# trailer catching lip of bow



## jackson98 (Feb 15, 2013)

When I launch my mitzi i have to lift the bow over the bow roller every time and during the summer i didn't care as much but now that the water is getting colder i'm not in the mood to get in to lift it off. I have tried not backing it in a lot but when i get it in enough to push it off it will still catch and i spray my bunkers with silicon spray. When the boat is sitting on the trailer it sits right but once i try to launch it it catches big time. Anyone know a fix to it.


----------



## anytide (Jul 30, 2009)

elevate the front/ bow end of the bunks,
- the skiff should winch up onto the roller without having to lift it manually -unless you back it in too far and /or steep ramp.


----------



## Creek Runner (Sep 1, 2011)

You need to change out the bow stop? The Mitzi has a pretty big rolled edge, and what ever desing you have is wrong.. Need to take it to reputable trailer shop to get it fixed. Where are you located?


----------



## anytide (Jul 30, 2009)

> You need to change out the bow stop? The Mitzi has a pretty big rolled edge, and what ever desing you have is wrong.. Need to take it to reputable trailer shop to get it fixed. Where are you located?

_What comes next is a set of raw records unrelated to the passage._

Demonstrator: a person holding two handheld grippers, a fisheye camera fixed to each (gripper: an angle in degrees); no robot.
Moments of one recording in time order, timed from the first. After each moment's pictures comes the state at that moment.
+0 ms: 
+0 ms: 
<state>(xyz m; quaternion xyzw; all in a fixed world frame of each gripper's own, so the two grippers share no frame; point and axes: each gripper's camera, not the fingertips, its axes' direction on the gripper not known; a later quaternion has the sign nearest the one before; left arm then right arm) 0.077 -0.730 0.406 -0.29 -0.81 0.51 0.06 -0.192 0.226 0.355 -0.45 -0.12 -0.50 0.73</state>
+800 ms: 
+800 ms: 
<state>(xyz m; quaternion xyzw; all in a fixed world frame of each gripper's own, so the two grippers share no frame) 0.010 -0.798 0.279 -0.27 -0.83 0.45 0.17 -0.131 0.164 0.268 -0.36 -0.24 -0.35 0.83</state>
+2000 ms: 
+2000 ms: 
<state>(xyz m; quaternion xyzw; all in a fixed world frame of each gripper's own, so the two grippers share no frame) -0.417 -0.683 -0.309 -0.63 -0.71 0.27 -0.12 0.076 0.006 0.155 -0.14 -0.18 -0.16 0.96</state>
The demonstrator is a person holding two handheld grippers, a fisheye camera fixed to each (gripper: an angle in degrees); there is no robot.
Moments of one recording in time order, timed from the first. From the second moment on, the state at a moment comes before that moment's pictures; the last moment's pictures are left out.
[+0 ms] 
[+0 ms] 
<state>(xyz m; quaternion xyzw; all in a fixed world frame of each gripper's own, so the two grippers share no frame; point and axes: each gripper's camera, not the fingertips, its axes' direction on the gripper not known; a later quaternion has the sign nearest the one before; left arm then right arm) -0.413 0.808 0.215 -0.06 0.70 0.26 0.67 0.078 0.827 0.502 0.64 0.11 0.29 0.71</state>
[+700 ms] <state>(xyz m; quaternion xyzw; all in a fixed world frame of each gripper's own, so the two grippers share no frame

. When the boat is sitting on the trailer it sits right but once i try to launch it it catches big time. Anyone know a fix to it.

--maybe the roller needs to be lowered and moved aft. :-?


----------



## Paul_Barnard (Oct 28, 2011)

I'd start by lifting the front of the bunks or lowering the rear. It won't take much.


----------



## Brett (Jul 16, 2008)

Walkboard...keeps y'er feet dry


----------



## jackson98 (Feb 15, 2013)

I will look and see if i can raise the front of my bunks a notch or two. Don't know why i didn't think of that earlier... The winch stand and roller sit perfect on the boat when its on it, so the trailer is right just that my mitzi has such a large overhang of the lip it catches so easily.


----------



## Shallow Hal (Jun 4, 2013)

Get one of those large orange wheels for bow stop. They use them with Carolina skiffs mostly. Made to roll out from under flare. 
http://m.overtons.com/modperl/product/details.cgi?i=713752


----------



## JBMitziSkiff (Nov 2, 2012)

Good recommendations so far.. I have the same issue. I moved my bunks up in the front and lowered in the rear. I also bought a large roller 5inch for the bow. It bumps the lip a little but I cannot lift the bow bunks anymore because the ratchet catch will be over the roller at that point.


----------



## richg99 (Nov 28, 2009)

I had a couple of Caro. Skiffs.  The 8 inch bow roller did the trick.  I made mine from wheels I already had.  Be certain to have stern straps.  You don't want the rollers to become launchers.
Rich


----------



## JBMitziSkiff (Nov 2, 2012)

> I had a couple of Caro. Skiffs.  The 8 inch bow roller did the trick.  I made mine from wheels I already had.  Be certain to have stern straps.  You don't want the rollers to become launchers.
> Rich


Lol now that's awesome right there!


----------



## anytide (Jul 30, 2009)

thats wheelie cool........


----------



## 'Nano-Skiff' (Aug 27, 2012)

I feel like I shouldve been fishing with Rich all these years. Its just one good idea after another.


----------



## richg99 (Nov 28, 2009)

Thanks, but I won't tell you how many bad ideas I tried first, before I found a few that worked. Ha Ha Rich


----------



## 'Nano-Skiff' (Aug 27, 2012)

Reminds me of my grandpa. Real clever only from learning from mistakes. Ill never forget the time he taught me to throw a cast net without tying it to his wrist first hahahah :'(


----------



## richg99 (Nov 28, 2009)

Yea, but the fact is, I am OLDER than your grandpa! Ha Ha Rich


----------



## 'Nano-Skiff' (Aug 27, 2012)

> Yea, but the fact is,   I am OLDER than your grandpa!  Ha Ha   Rich



No way Rich! He was older than you BUT his fishing days were numbered by that time. Only got him out in the nano-skiff once and he just kept telling me to slow down... but I was only idling. More of a bigger boat/ trolling for white bass on Lake Livingston kind of guy lol.


----------



## jackson98 (Feb 15, 2013)

well i looked at it yesterday when i was going out and the front bunks are all the way up and the ones in the back are all the way down so i can't do anything but look at a new roller, nice weekend project.


----------



## tailchaser16 (Sep 23, 2008)

You could always look for longer bunks supports for the front or have them custom made


----------



## richg99 (Nov 28, 2009)

You might consider adding a piece of 2 x 6 ( or whatever size you need) under the present forward bunk. That would add 1 1/2 inches.

regards, Rich


----------